Find the critical numbers of the function.
h(t)=t^3/4-6^1/4
I think there's a typo there. Anyway, just find where h'=0.
oh, sorry about that!
h(t)=t^3/4-6t^1/4
well, dh/dt = 3t^2(11βt-8) / 8(2-3βt)^2
We want dh/dt=0, so t=0 or t=(8/11)^4
h(t) and dh/dt are undefined where t=(2/3)^4
To find the critical numbers of a function, we need to find the values of t where the derivative of the function, h'(t), equals zero or is undefined.
Let's find the derivative of the function h(t) first.
h(t) = t^(3/4) - 6^(1/4)
To differentiate the function, we'll use the power rule and chain rule:
h'(t) = (3/4)t^(3/4 - 1) - (1/4)(6^(1/4 - 1))(6)^(1/4 - 1)
Simplifying this expression:
h'(t) = (3/4)t^(-1/4) - (1/4)(6^(-3/4))(6^(-3/4))
h'(t) = (3/4)t^(-1/4) - (1/4)(6^(-3/4))(1/6^3/4)

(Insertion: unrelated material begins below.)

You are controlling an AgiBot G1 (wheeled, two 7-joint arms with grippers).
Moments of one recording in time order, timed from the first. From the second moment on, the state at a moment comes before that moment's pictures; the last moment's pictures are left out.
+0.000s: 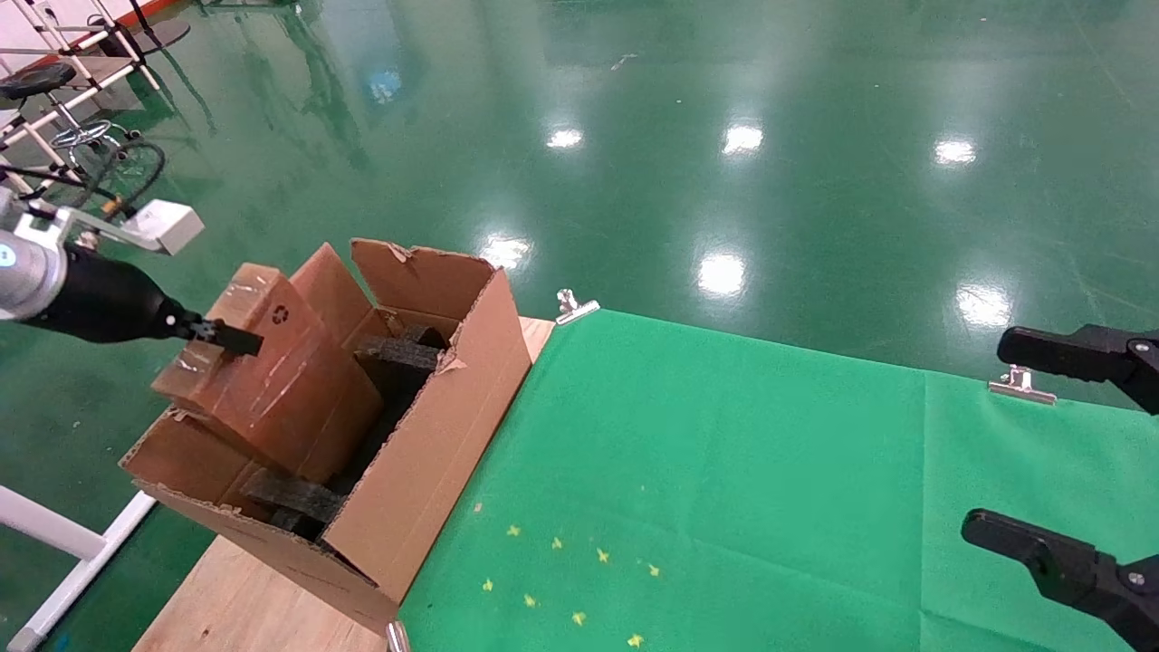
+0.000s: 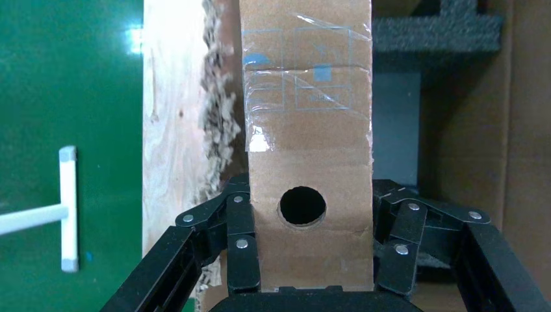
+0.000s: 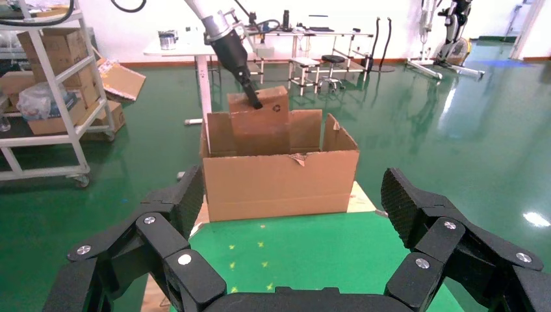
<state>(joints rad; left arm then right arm) -2.08 0.76 1.37 0.00 1.52 1.22 -0.61 1.07 -0.56 -0.36 1.22 -0.65 -1.43 0.13</state>
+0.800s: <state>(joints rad) -1.91 0.76 1.35 0.01 1.49 1.10 -0.62 1.07 -0.56 -0.36 1.22 -0.65 -1.43 0.13</state>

h'(t) = (3/4)t^(-1/4) - (1/4)(1/6^(3/4))
Now, we'll set h'(t) equal to zero and solve for t:
(3/4)t^(-1/4) - (1/4)(1/6^(3/4)) = 0
(3/4)t^(-1/4) = (1/4)(1/6^(3/4))
t^(-1/4) = (1/4)(1/6^(3/4))/(3/4)
t^(-1/4) = (1/4)(1/6^(3/4))*(4/3)
t^(-1/4) = (1/6^(3/4))*(1/3)
Now, we'll take the reciprocal of both sides to solve for t:
t^(1/4) = (3/6^(3/4))
t = (3/6^(3/4))^(4/1)
Simplifying this expression further:
t = (3^4)/(6^3)
t = 81/216
Therefore, the critical number of the function h(t) is t = 81/216.